Chapter 13

1.4K 145 6
                                    

Selama setahun ini (Name) sudah jarang mendapat gangguan dari Alan, dan tentunya hal itu membuatnya merasa tenang dan juga senang. Ia pikir, Alan sudah bosan mengejarnya.

Kini pun perasaannya jadi semakin senang karena tau jika bulan ini adiknya akan pulang. Entah kapan harinya, (Name) sudah sangat menunggu-nunggu kepulangan sang adik.

Ia terus mengecek handphone-nya, siapa tau ada panggilan masuk dari Halilintar yang mengatakan jika hari ini ia pulang, gitu. Melihat kakaknya yang tampak tidak sabar, membuat Oboi kebingungan.

Dengan tangan yang membawa botol susu, ia berjalan ke arah (Name), lalu mencoba naik ke sofa.

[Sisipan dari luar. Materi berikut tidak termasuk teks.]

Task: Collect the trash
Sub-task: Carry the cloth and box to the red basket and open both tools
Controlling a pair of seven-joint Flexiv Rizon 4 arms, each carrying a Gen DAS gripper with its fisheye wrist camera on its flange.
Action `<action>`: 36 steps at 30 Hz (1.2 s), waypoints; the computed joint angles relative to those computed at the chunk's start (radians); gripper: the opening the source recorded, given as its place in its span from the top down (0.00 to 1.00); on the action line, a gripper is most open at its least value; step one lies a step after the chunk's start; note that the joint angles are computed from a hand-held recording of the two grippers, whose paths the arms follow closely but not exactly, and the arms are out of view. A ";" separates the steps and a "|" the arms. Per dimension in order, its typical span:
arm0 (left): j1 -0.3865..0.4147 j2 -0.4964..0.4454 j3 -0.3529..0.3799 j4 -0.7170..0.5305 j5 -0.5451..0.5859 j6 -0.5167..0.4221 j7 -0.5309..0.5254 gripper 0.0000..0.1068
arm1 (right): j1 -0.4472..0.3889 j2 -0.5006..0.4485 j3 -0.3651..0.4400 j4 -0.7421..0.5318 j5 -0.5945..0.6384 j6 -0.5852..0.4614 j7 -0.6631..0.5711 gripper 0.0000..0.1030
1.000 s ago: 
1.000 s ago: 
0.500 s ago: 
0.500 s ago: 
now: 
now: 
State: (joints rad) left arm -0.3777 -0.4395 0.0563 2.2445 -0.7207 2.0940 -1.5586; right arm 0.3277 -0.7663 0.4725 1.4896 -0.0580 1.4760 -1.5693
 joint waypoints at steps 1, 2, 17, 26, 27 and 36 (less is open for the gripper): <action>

Melihat itu, (Name) pun membantunya untuk naik. Tangannya pun sempat-sempatnya memainkan pipi tembam seperti sehabis disengat tawon itu.

"Kak gi napa?"
(Kakak, lagi kenapa?)

Perempuan itu tersenyum. "Hari ini Ayi pulang, loh. Oboi 'kan udah ga sabar mau ketemu Kak Ayi." ucap (Name), dengan sengaja menyebut nama adiknya Ayi, seperti cara Oboi mengatakannya.

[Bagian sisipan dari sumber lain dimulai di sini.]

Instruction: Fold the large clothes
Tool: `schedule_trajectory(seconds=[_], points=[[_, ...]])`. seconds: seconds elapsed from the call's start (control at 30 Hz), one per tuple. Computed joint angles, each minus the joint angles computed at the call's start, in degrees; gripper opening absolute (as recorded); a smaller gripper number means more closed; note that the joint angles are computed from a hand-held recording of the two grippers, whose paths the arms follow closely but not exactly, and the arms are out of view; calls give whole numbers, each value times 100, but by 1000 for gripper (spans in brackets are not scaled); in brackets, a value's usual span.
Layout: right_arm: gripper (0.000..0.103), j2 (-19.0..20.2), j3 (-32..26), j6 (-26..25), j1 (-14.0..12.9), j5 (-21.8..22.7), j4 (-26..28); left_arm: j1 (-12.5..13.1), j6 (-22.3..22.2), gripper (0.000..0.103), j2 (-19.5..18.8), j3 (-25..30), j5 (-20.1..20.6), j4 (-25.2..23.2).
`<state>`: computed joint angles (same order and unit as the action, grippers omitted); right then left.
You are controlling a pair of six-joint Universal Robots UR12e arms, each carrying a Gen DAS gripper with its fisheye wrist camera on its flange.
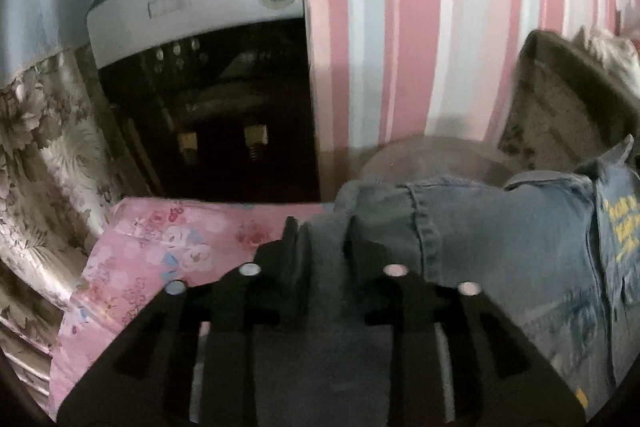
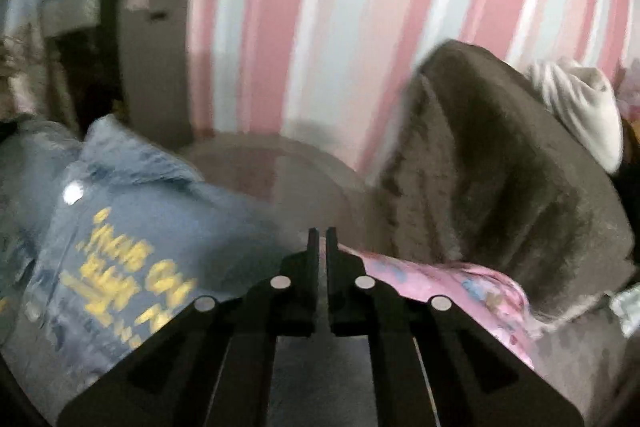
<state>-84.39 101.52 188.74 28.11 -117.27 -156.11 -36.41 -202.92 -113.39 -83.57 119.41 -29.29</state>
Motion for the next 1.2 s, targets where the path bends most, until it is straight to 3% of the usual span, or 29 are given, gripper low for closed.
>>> schedule_trajectory(seconds=[0.03, 0.07, 0.1, 0.17, 0.23, 0.27, 0.4, 0.5, 0.6, 0.67, 0.73, 0.77, 0.8, 0.87, 0.9, 0.93, 1.0, 1.03, 1.07, 1.13, 1.2], points=[[30, -18, -11, 158, -7, 25, 159, 40, -167, 39, 65, -82, -129, -99], [62, -121, 78, 270, -3, 190, 78, 52, -318, 49, 125, -154, -239, -109], [74, -212, 187, 272, 12, 326, -136, 31, -342, 67, 205, -255, -363, 4], [74, -538, 494, 166, 167, 429, -351, -84, -177, 87, 375, -470, -289, 198], [74, -879, 823, 244, 343, 477, -356, -249, -74, 90, 674, -800, -325, 288], [75, -1058, 1017, 414, 469, 436, -386, -346, -125, 95, 810, -958, -304, 292], [82, -1966, 1932, 1722, 1017, 531, -41, -847, -617, 97, 1427, -1682, -563, -92], [82, -2290, 2378, 2337, 1351, 749, 253, -1170, -1105, 97, 1655, -2030, -985, -358], [82, -2368, 2652, 2782, 1743, 866, 31, -1508, -1300, 97, 1652, -2107, -966, -659], [82, -2301, 2721, 2789, 1895, 963, -258, -1623, -1436, 97, 1611, -2115, -1128, -699], [82, -2207, 2689, 2668, 1972, 966, -226, -1660, -1459, 99, 1533, -2092, -1257, -711], [80, -2170, 2687, 2608, 1947, 1106, -244, -1718, -1414, 100, 1469, -2025, -1111, -790], [70, -2123, 2700, 2564, 1935, 1252, -339, -1782, -1318, 100, 1383, -1966, -997, -764], [51, -1997, 2595, 2605, 2023, 1003, -268, -1824, -1256, 98, 1283, -1845, -898, -789], [28, -1954, 2565, 2619, 2119, 865, -365, -1829, -1199, 98, 1237, -1826, -918, -619], [21, -1944, 2597, 2550, 2120, 899, -621, -1816, -1189, 93, 1195, -1780, -942, -581], [14, -1949, 2600, 2513, 2110, 975, -754, -1749, -1194, 61, 1167, -1776, -1089, -284], [11, -1942, 2576, 2428, 2122, 989, -847, -1705, -1199, 34, 1166, -1763, -1151, -240], [11, -1955, 2564, 2386, 2102, 1093, -978, -1654, -1204, 14, 1190, -1761, -1221, -198], [10, -2064, 2557, 2326, 2072, 1269, -1225, -1533, -1186, 8, 1335, -1817, -1588, 127], [9, -2160, 2505, 2266, 2022, 1431, -1487, -1571, -919, 7, 1431, -1723, -1347, 115]])
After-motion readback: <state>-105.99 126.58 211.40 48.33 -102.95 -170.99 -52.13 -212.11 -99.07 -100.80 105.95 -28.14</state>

"Oboi mau lihat kakak cowoknya Oboi 'kan?"

Lalu, anak kecil itu jadi sedikit kegirangan, "Mau!"

"Tapi, sabar dulu, ya. Kita belum tau kapan Ayi sampai bandara. Ayi-nya belum ngabarin."

Tak lama setelah itu, handphone (Name) berdering. Ia pun mengambilnya, dan segera mengangkat panggilan dari orang yang baru mereka bahas.

"Ada apa? Ayi bakal pulang sekarang, ya?"

"... Iya. Baru juga mau kasih tau, kayaknya udah nungguin, ya?"

"Baangeet, Ayii. Oboi juga nungguin, nih," ucapnya, kemudian (Name) segera mengalihkan panggilan suara tersebut menjadi panggilan video. Tampaklah Halilintar yang sedang rebahan dalam keadaan telanjang dada, hanya saja terhalangi oleh bantal guling di pelukannya.

"Oh, ya? Ngomong-ngomong jangan panggil ayi ayi begitu, geli."

"Oboi yang buat panggilan itu, tau."

"Ayi!!" ujar Oboi, begitu melihat wajah Halilintar di layar handphone.

Pemuda itu menghela napas, lalu bergumam, "Ya udahlah. Besok aku akan pulang ke sana."

"Berarti, sampai di sini malam hari, ya?"

"Hem. Selamat menunggu." Setelahnya, panggilan terputus dari sebelah. (Name) memakluminya saja, sebab wajah pemuda itu tampak kelelahan. Di sana juga sudah malam, pastinya ia akan tidur.

(Name) kembali memperhatikan adik bayinya. "Gitu, Boi. Nanti malem Ayi pulang."

Anak kecil itu jadi sedikit murung. "Ci lama." (Masih lama.)

"Sabar, yaa... selagi nunggu, gimana kalau kita main ke playground bentar?"

Oboi masih memperlihatkan wajah tak bersemangat, lalu (Name) pun menggendongnya serta mengecup pipinya. "Yang semangat dong, sayang. Ayok cari angin." Tangannya bergerak ke arah tudung baju anak itu lalu menaikkannya hingga menutupi kepalanya. Lalu mereka segera pergi.

=====

Setibanya di playground dekat rumah, (Name) hanya berjalan dengan langkah kecil menyesuaikan langkah kaki adiknya. Sesekali ikut mencoba mainan yang dihampiri Oboi, dan tentunya mengawasi sang adik juga.

Tangannya pun tidak kosong, ia membawa dua tusuk permen kapas ukuran kecil yang sempat dibeli tadi. Satunya sudah hampir habis dimakan (Name), satu lagi punya Oboi yang tidak ia izinkan siapapun mencicipinya.

"Kaaak! Situu!" ucapnya seraya menarik-narik sebelah tangan (Name) dan menunjuk ke arah tangga pelangi. (Tau tangga pelangi, 'kan? Saya aja baru tau:'v. Kalau ga tau, googling aja.)